The Music Lesson Policy | Ideas for Success

Need some help establishing your music lesson policy? Here are a few ideas to get your started.

Music Lesson Policy Ideas
A well written lesson policy is the foundation of a successful music studio. It establishes an understanding between you and the student/parent right from the beginning, and is an important part of making sure you stay on track with your budget.

The following ideas are ones that I have found to be effective, or have seen other teachers use. I hope you find them useful.

Charge Monthly/Quarterly
Ask for payment by the month or quarter. If you do, you’ll have more time to teach, and spend less time asking for payment and managing your payment records for Uncle Sam.

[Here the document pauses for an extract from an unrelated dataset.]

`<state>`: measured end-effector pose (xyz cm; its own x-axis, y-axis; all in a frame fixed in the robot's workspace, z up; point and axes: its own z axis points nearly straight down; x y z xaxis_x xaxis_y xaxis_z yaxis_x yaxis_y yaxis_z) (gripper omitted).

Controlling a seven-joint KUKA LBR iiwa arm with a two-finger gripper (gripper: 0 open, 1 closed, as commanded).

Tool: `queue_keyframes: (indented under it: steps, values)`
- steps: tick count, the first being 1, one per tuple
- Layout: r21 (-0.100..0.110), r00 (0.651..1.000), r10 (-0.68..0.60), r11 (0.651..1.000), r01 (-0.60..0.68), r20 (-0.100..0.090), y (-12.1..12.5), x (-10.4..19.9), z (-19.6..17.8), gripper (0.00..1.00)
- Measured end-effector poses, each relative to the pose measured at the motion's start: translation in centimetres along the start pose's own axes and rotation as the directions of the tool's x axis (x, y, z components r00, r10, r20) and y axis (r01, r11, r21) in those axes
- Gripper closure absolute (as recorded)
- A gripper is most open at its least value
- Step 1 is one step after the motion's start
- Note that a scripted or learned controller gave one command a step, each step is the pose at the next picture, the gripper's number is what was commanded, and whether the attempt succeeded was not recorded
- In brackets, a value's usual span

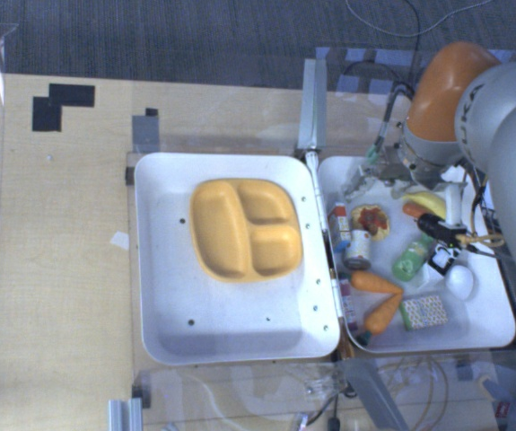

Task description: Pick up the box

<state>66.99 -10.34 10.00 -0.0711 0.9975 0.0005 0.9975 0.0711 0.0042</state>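
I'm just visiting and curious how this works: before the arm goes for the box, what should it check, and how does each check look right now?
1. Box in view, near the right bin's front: ok.
2. Box top uncovered: ok.
3. Room around it: not ok, a carrot lies against its left side.
4. Gripper over the box: not ok, it sits at the bin's far end.
5. Fingers ready to grasp: cannot tell.
6. Yellow tray out of the way in the left bin: ok.

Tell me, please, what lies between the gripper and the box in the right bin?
In the camera view, a green bottle lies between the gripper and the box, with a pizza-like toy nearer the gripper.
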Motion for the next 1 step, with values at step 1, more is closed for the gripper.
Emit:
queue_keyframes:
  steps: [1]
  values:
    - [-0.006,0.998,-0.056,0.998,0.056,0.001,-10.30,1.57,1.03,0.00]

I ask for checks at the beginning of each month. Like so many other teachers, I have a hard time with the whole money thing, so I just announce, “It’s a new month”. Parents know just what to do.

If you prefer a more hands off approach, you can use a payment management service like Music Teacher’s Helper, or set up a subscription payment though PayPal. The PayPal service will bill your students each month/quarter. If you like the flat monthly fee approach, PayPal might be the way to go.

Cancelled Lessons
I adopted the following cancelled lesson policy many years ago, and I find it to be beneficial to me and my students. Parents tend to be more committed, students practice more consistently, and my income is consistent from month to month.

“Your payment reserves your lesson time. It is yours to use, or not use, as you wish. Cancellations for reasons such as activities, colds and doctor/dentist appointments are generally not made up. Exceptions include family hospital related emergencies and family crisis. If two lesson times are missed in a single month a make-up lesson may be requested. Summer lessons may be cancelled at anytime, and payment will be credited to the next month.”

Let parents know what they will be getting for their investment with you. It could be as simple as, “Students may participate in an annual Christmas recital.”

Music Books
I also let them know that they are responsible for lesson materials. You might say something like, “Music books will be recommended from time to time. Parents are responsible for the cost of these materials.”